Emil, snobbish, excessively formal and arrogant, makes life pretty hard to impossible for everyone around him, leading to among other things trying to turn his spinster aunt Jesse (Agnes Moorehead) against this "unholy matrimony", an attempt on Pat's life, Mike going homicidal on a child and a manhunt consisting of three tween boys. It is only Leona's genuine concern for the child inside the Baby Stormtrooper (give or take a slap or two) and Pat's only pleas that Mike thinks maybe our Aryan Child may be redeemable.

I understand that both Homeier and Tomorrow, The World! were big hits when they were on Broadway. Perhaps the stage version was better, but the film version ended up almost a spoof than a genuine exploration of the indoctrination of Hitler's Children. I found Jojo Rabbit to be more realistic, and that one was a comedy.

I put it down to the elements that made Tomorrow, The World! such a widely acclaimed work: Homeier and the overall story. Sounding like a Teutonic Steve Urkel, Emil came across as less a True Believer of Nazism and more as a loon. His behavior was more than bizarre, it was overtly antagonistic to where it was clear Tomorrow, The World! was totally misguided in what it was attempting to say.

I figure the film wanted the viewer to look on Emil as so indoctrinated that he would reject any evidence to the contrary of what he had been taught. However, through Homeier's performance on down to the music it was clear they wanted the audience to hate Emil versus feel sympathy for him. Director Leslie Fenton and screenwriters Ring Lardner, Jr. and Leopold Atlas may have wanted us to be shocked by Emil's manner, but they ended up making him look like the German Bad Seed.

Take for example the scene where Emil comes down in his Hitler Youth uniform. The film could have made it into a scene where he unwittingly wears something that is wildly inappropriate but which to him is perfectly normal. However, as played by Homeier, directed by Fenton and written by Lardner, Jr. & Atlas, it is clear that Emil is evil versus confused. Over and over, we see Emil bully, berate, ridicule and insult people with an almost Satanic glee. Over and over, I thought that Tomorrow, the World! wanted us to look on at Emil as either evil or bonkers. Only at the very end is he allowed to be the slightest bit human. 

No matter the intent, seeing Fredric March try and strangle a child comes across as hilarious than horrifying. There are a lot of laughs to be had in Tomorrow, The World!. How else to react when seeing Emil freak out over seeing his male classmate put up the laundry.

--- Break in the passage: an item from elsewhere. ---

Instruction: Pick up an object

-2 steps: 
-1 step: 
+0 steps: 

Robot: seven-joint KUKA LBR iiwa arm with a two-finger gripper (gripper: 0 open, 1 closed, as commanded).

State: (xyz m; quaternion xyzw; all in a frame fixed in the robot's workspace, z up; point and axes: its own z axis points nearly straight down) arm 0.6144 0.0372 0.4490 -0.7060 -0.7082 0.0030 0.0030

It seems a strange thing that rather than make Emil a sympathetic character or at least a conflicted one, the film seemed to go out of its way to make him a miniature version of the many Nazi villains rolled out in World War II-era films. In a certain way, Tomorrow, the World! seems to be almost to put children in adult roles.  The fight scene between Emil and Paul, the Polish-American laundry boy, looks like something more appropriate for grown men to be doing. The score somehow emphasizes the weirdness of it all.

His assumption later that his classmate was "the leader" due to his Boy Scout uniform is not made to look naïve or innocent. It comes as almost belligerent, aggressive and insulting. 

In short, nothing in Tomorrow, the World! makes Emil into the lost little boy or even the fanatical Hitler Youth. Instead, he's really just the male version of The Bad Seed's Rhoda and These Three/The Children's Hour's Mary: little children who are really psychos.

Not that Fredric March did himself favors here. Tomorrow, the World! doesn't quite make him a sap but it does at times seem more interested in his romance with Leona than in his nephew's more loony ideas and plots. He seems more interest in offering lessons than in being this scientist caught up in his nephew's twisted world. Much better were Field and Carroll as Mike's fiancée and daughter, both of whom showed a caring that Mike, despite his alleged open-mindedness, couldn't or wouldn't.

Tomorrow, the World! is interesting to those who want to see how neo-propaganda World War II films came across. I think now Tomorrow, the World! is less shocking than silly.